Elle fut donc enterrée comme une indigente que c’en était une honte. Mes oncles ne levèrent pas le petit doigt.

Puis le moment arriva où l’on dut discuter de mon avenir, évidemment tous en discutèrent sans me demander mon avis, mon oncle Jean Baptiste Judes devint mon curateur après un conseil de famille.

J’allais devenir domestique de ferme chez une connaissance à lui près du village de Gault.

Pour moi qui n’était jamais partie de Villers aux bois, c’était le bout du monde. Je ne reverrais plus guère ma sœur et mon frère et, Maman alla rejoindre en sa décomposition les restes charnels de mon père dans la terre humide du jardin sacré de l’église du village.

Mon oncle me prévint qu’il allait tout faire pour me marier, de quoi se mêlait-il?

Mon départ fut pour moi un réel sujet de contentement car voyez vous la jeunesse attire les convoitises, votre pauvreté permet à certains quelques privautés que n’autoriserait pas une aisance matérielle.

C’était peu de temps après l’enfouissement de ma mère. J’étais en chemise sur le point de me coucher quand oncle Louis pénétra chez moi comme si il était chez lui. Il avait un peu bu, tendance qu’il avait prise au décès de sa femme deux ans plus tôt. Je vis à ses yeux et à son attitude qu’il ne me regardait pas comme sa nièce. Il me prit la main et la serrant trop fort et me la demanda. Si il y a bien une chose que je savais c’est que je ne voulais pas de mon oncle comme mari. Il se fit insistant, tenta de me toucher la poitrine, puis de me soulever la chemise. Heureusement j’étais forte et lui ivre, je réussis à m’extirper de son étreinte. Mon jupon se déchira et c’est presque nue que dans l’obscurité de la rue je me sauvais de l’ignominieuse entreprise.

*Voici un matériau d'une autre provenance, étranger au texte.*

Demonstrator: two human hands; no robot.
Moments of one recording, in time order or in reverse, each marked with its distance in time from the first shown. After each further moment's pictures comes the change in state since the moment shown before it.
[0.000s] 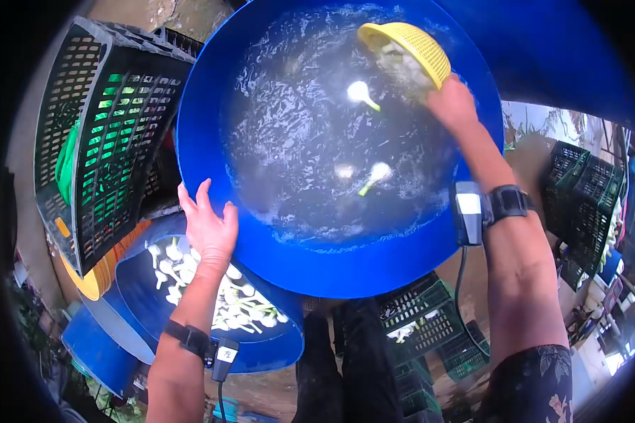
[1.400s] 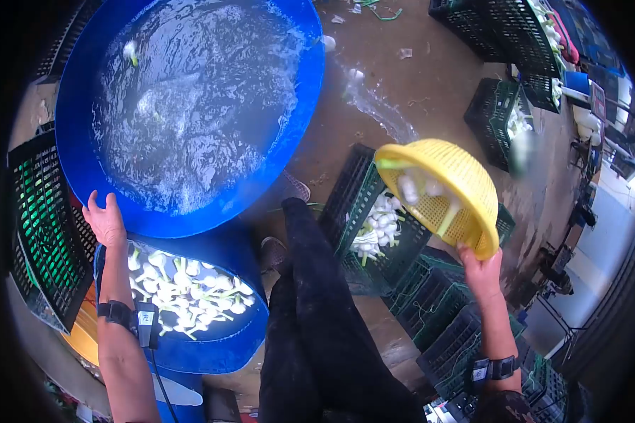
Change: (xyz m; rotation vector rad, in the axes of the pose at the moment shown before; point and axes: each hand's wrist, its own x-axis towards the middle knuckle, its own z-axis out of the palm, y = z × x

Pour moi ce changement de région devint donc un exode salutaire, j’avais été malheureuse et je me disais que le bonheur peut-être m’atteindrait ici dans mon nouveau village.

 

 

2 réflexions au sujet de « UNE VIE PAYSANNE, Épisode 19, , la mort des anciens »

  1. Je vous remercie beaucoup pour vos récits.
    J’ai l’impression de vivre avec eux. Je suis issue d’une famille de paysans et de maquignons. Et je tente de transposer la vie de ces gens à celle de mes aïeux . J’ai pu remonter jusqu’en 1705 sur une branche et 1784 sur une autre. Votre histoire me permet de les situer dans un contexte historique , et j’ai l’impression de leur redonner vie . Encore merci . Sylvie Fontaine.